Eliot Wells is FD at MLM, a £30m turnover multi-disciplinary engineering and construction consultancy. He says that, so far, reaction has been mixed. “We had seen a slow down in decision-making in the build up three months prior to the vote in any case,” he says, admitting that he, like many others, had not anticipated the leave vote.
“Post Brexit, some jobs have gone on hold and some have deliberately been slowed down by clients/investors. The level of new opportunities has been strong though – at the moment we don’t know if that’s due to our extra marketing efforts pre/post-Brexit or the market in general.”
That uncertainty is reflected across the UK, but Rick Cudworth, who heads up Deloitte’s Brexit Centre, says FDs can begin to assuage some of that by taking a few simple steps: “We recommend using a WTO scenario for impact analysis and planning purposes,” he says.

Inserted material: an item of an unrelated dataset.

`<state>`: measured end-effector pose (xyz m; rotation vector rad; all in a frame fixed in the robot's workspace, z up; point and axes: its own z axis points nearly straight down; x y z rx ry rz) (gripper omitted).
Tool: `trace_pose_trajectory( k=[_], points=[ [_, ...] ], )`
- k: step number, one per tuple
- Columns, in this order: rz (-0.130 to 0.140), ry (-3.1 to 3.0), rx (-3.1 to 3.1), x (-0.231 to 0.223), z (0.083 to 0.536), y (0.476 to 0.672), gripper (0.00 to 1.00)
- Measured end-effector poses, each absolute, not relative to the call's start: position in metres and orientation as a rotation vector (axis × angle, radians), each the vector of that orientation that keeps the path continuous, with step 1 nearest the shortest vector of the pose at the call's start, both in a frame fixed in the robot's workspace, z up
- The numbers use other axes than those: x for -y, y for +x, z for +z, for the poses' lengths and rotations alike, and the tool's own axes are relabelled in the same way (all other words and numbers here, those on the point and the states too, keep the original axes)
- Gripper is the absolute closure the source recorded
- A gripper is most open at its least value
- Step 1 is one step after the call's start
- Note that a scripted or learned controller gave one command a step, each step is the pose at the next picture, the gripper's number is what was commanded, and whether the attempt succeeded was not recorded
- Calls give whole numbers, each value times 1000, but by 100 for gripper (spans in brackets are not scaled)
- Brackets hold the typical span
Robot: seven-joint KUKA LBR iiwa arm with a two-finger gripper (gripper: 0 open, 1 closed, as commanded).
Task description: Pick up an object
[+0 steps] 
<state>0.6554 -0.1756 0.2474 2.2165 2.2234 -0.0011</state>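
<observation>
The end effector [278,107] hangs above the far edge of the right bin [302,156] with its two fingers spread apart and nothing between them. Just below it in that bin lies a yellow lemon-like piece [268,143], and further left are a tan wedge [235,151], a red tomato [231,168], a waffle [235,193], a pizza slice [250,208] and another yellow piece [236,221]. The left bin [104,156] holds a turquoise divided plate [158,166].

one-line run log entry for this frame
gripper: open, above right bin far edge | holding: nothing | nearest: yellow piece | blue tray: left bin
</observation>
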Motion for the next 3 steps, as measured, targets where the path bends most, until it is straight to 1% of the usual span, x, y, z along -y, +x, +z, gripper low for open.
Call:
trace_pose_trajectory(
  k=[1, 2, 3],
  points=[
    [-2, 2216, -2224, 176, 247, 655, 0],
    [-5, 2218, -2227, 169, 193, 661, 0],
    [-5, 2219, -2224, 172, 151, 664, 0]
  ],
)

“This reflects the most potential business change if there is a ‘hard landing’ and will help FDs understand the key issues and when you may need to make decisions. On this basis, the key questions businesses should be asking are:
- What would I need to do to either maintain a right of access to the market, or maintain profitable access to the market? This should include looking at key investment decisions that maybe looming.
- If I need to make changes, at what points will I need to take key decisions and how sensitive are these to other scenarios?
- What information will I need to help make the best informed decisions at the time?”
But there’s no doubt that whatever concessions the UK’s negotiators manage to secure, structurally the UK will face challenges. The country is not in the ideal geographical position to be an attractive proposition for centralizing inventory for Pan-European supply, for instance.
In addition, the result will almost certainly result in added supply chain and logistics complexity as companies spend months disentangle supply chains, with many perhaps opting instead for EU-specific supply chains alongside separate ones for non-EU countries. Alongside that there is also the question of duties for U.K.-manufactured and EU-manufactured goods, and how these duties will be applied.
For Elliot Wells, the focus is now on the medium to long term: “As the FD of a growing profitable business I need to ensure the mix of operational and strategic decisions of the business to ensure the best outcome for stakeholders in the short medium and long term,” he says.
“One area we are keeping a close eye on is Ireland, we currently have a small office in Dublin and may look to expand here to maximise our EU presence and maximise the possible relationships with some of the large multinationals that have offices there.”
Cudworth agrees that no options should be off the table. “The key now is to have looked at this in a robust and measured way so that you have a clear plan where needed and are able to communicate this to relevant stakeholders,” he says. “This will in turn increase confidence and enable decisions to be taken at the right time. Simply saying I’ll ‘wait and see’ isn’t the best answer.”
Trade deals – the 5 possibilities in a nutshell
UK could join both and enjoy full access to single market, provided it accepts EU regulations and standards.
Example: Norway, Iceland
Sticking point: free movement of labour, if not people, is an intrinsic part of EEA
Goods travel tariff-free between UK and EU.
Sticking point: Many areas of the economy – notably financial services – unlikely to be covered
Bilateral accords +EFTA
UK agrees trade deals for each sector, free of many EU regulations currently in place
Sticking point: Not full access to single market
One deal to rule them all, with a single comprehensive treaty covering all areas of UK-EU trade
Example: Mexico-EU currently share this arrangement
Sticking point: Any access to single market likely offset by close political ties – and movement of people – remaining in place
The default option – no need for negotiations as UK and EU revert to basic WTO rules
Sticking point: UK leverage is decreased by acting solo.